__Your goal__
Please restate the listing word for word, omitting the images.

- Opening Delimiter -

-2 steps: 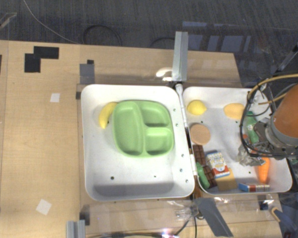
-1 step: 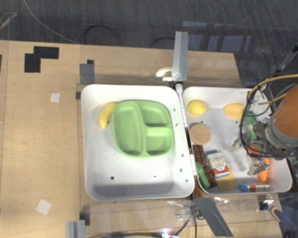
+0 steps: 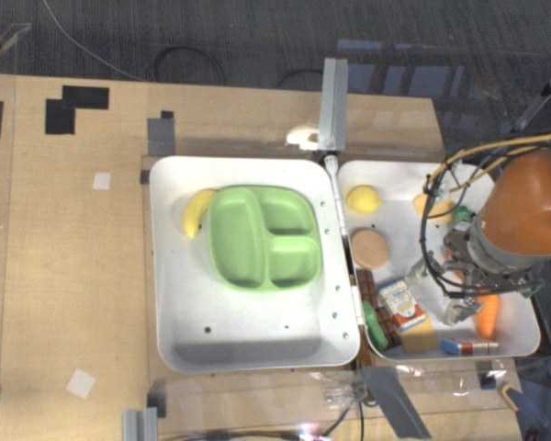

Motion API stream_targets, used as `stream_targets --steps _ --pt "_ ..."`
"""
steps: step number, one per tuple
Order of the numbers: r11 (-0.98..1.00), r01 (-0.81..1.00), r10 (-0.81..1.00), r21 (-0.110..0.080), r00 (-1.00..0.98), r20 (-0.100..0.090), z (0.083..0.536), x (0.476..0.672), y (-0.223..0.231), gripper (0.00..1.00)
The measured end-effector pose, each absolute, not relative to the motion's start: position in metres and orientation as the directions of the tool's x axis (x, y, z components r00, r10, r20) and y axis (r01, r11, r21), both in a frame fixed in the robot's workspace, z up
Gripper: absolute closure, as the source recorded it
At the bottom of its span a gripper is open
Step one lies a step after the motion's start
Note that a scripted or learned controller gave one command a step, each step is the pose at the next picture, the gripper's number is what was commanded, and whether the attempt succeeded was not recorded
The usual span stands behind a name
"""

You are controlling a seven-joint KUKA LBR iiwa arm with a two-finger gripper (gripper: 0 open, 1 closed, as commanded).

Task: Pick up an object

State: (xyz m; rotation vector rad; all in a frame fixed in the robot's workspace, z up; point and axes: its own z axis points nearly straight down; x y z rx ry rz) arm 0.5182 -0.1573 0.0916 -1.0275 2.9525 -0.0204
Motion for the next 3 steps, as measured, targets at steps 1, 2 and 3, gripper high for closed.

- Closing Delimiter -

__Task answer__
-2 steps: 
-1 step: 
+0 steps: 

Motion API stream_targets, used as `stream_targets --steps _ --pt "_ ..."`
"""
steps: step number, one per tuple
Order of the numbers: r11 (-0.98..1.00), r01 (-0.81..1.00), r10 (-0.81..1.00), r21 (-0.110..0.080), r00 (-1.00..0.98), r20 (-0.100..0.090), z (0.083..0.536), x (0.476..0.672), y (-0.223..0.231), gripper (0.00..1.00)
The measured end-effector pose, each absolute, not relative to the motion's start: position in metres and orientation as the directions of the tool's x axis (x, y, z components r00, r10, r20) and y axis (r01, r11, r21), both in a frame fixed in the robot's workspace, z up
Gripper: absolute closure, as the source recorded it
At the bottom of its span a gripper is open
Step one lies a step after the motion's start
Note that a scripted or learned controller gave one command a step, each step is the pose at the next picture, the gripper's number is what was commanded, and whether the attempt succeeded was not recorded
The usual span stands behind a name
"""

You are controlling a seven-joint KUKA LBR iiwa arm with a two-finger gripper (gripper: 0 open, 1 closed, as commanded).

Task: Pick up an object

State: (xyz m; rotation vector rad; all in a frame fixed in the robot's workspace, z up; point and axes: its own z axis points nearly straight down; x y z rx ry rz) arm 0.5182 -0.1573 0.0916 -1.0275 2.9525 -0.0204
Motion for the next 3 steps, as measured, targets at steps 1, 2 and 3, gripper high for closed.

Nothing more is required for this answer.